A few years ago, Lupe Fiasco had a song called “Put You on Game” that I greatly enjoyed. The phrase is the same as putting someone on blast or for those who aren’t so hip-hop inclined, well, it’s airing some things. This edition of AUM is me airing a few things…
On Email Threads
I have this growing email thread with a cat by the name of Doomsday, who has made it into the annals of AUM a few times now. Well, he’s no longer a client, but emails me from time to time, and every time it’s the same as before about chaos and Darkness and bleh. Whether the Dark is really truly plotting something, whether it targets one or more of us specifically, what can we really do but live our lives?
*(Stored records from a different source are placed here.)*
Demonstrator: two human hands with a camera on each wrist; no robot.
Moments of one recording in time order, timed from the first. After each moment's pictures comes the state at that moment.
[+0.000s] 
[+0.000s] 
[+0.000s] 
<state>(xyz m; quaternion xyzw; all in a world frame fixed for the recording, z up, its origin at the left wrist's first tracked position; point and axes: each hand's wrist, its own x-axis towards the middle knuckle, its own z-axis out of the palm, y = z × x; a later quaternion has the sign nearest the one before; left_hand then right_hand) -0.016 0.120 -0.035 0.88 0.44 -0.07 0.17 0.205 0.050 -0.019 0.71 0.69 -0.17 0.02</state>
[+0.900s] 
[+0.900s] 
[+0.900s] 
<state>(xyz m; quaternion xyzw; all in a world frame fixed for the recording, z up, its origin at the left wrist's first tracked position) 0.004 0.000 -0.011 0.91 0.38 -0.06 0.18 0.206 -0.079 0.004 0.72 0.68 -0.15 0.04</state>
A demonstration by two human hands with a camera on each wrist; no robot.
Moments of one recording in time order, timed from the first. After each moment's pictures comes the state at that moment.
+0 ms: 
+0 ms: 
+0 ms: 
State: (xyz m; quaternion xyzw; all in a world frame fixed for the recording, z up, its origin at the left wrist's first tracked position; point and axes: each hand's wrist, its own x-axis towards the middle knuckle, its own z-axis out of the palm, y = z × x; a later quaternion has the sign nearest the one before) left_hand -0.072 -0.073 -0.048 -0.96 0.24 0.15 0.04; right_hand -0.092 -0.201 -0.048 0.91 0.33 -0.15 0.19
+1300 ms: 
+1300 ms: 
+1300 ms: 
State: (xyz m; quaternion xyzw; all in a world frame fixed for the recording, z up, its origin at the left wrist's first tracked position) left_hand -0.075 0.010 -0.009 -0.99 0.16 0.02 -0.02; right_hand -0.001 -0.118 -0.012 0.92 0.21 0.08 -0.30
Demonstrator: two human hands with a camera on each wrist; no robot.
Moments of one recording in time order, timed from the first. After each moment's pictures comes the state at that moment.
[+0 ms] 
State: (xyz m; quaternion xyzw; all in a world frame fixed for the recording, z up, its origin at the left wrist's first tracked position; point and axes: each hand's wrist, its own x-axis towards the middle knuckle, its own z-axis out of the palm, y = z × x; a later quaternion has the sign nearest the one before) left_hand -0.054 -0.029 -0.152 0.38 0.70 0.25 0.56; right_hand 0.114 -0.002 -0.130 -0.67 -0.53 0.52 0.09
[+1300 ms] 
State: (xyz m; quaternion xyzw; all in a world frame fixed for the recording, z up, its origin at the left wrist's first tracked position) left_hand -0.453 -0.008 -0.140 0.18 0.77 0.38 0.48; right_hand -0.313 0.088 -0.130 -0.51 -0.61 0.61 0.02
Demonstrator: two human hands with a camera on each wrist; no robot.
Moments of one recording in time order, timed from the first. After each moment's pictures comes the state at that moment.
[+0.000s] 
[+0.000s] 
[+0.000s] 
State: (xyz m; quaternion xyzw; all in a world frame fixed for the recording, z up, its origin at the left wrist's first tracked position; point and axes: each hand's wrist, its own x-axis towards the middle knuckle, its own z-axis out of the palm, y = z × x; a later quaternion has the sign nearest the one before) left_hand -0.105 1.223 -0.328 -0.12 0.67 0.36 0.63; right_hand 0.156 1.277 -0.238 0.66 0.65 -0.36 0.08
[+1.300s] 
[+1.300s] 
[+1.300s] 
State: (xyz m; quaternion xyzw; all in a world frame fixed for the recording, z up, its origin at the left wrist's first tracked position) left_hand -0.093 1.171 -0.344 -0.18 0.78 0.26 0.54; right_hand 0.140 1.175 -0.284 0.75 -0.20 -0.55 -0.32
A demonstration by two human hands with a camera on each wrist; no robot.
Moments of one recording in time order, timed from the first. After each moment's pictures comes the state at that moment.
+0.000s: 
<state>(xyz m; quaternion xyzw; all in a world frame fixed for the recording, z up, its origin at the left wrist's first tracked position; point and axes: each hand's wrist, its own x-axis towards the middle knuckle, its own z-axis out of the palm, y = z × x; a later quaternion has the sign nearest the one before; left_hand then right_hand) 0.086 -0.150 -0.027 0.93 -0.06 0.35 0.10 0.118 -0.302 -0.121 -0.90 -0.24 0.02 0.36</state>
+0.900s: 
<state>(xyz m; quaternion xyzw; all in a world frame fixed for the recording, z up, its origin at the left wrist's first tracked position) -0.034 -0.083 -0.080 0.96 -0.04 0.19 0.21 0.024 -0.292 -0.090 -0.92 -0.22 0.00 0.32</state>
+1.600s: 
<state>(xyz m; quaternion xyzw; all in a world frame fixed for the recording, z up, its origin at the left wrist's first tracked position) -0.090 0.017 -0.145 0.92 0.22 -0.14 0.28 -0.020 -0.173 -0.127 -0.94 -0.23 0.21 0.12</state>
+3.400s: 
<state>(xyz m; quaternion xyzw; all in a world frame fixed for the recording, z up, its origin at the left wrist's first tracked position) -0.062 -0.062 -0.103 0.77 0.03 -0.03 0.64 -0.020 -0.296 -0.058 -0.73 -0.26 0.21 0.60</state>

I mean seriously. I have tried sharing this, I reinforce that my life is good and it is, not just me saying it, but feeling it, experiencing it because I accept it for what it is. But he has an agenda and sees what he wants to see, which it’s like man, wt-efffffff. Please stop putting your Darkness on me, Homie!
Do I have challenges? For sure. Is life all sunshine? Obviously, between hail, tornadoes, and flash floods in Hawaii, on at least that level, it’s not all sunny. But even then, with the weather, I’ve seen a few rainbows…
My point? Well, doesn’t matter how many times you tell someone something, they have to figure it our for themselves.
Which Segues Nicely To…
Blowing smoke up my ass. Little games that people play about their spiritual growth are lame. Why can I say that, because I played them as well. I have worked with people in the past and I can see the writing on the wall with what they are doing currently, yet there they go, trying to get me to believe in their B***S*** story. That’s cool, you think what you do. That’s great for whatever but I’m not taking your feelings folks for I am not responsible for them, so don’t look to me for validation of idiocy. You won’t find it. Read here and you’ll find countless examples of my own idiocy. There are entries here that I cringe about but I leave them because it was where I was at and if anything, they are like bread crumbs..
There’s no point in jumping to any conclusion while you are alive. I can say that now because how many freaking times have I concluded only for a new beginning to follow or grow disappointed because the expected conclusion turned out alot differently then my original expectation.
Let go, let Life.
Life is a never-ending story of realizations. I can no longer conclude, all I can do is to realize further and further, learn, do my best to grow, cultivate and maintain, accept, be authentic, be True, and yeah.
It is what it is, it will be what it will be. Either way does it matter, if one is not present?
Super stoked on The Tales of Mr. E. and the King, the story is taking itself in directions I’d not envisioned. VERY grateful I have a place to live, love that I work with good people who have amazing Hearts, and really stoked that I feel the Presence of the Spirit, get to see, listen, and hear so long as my own presence is there.
With that, I vented, I blasted. I’m O-U-T, out!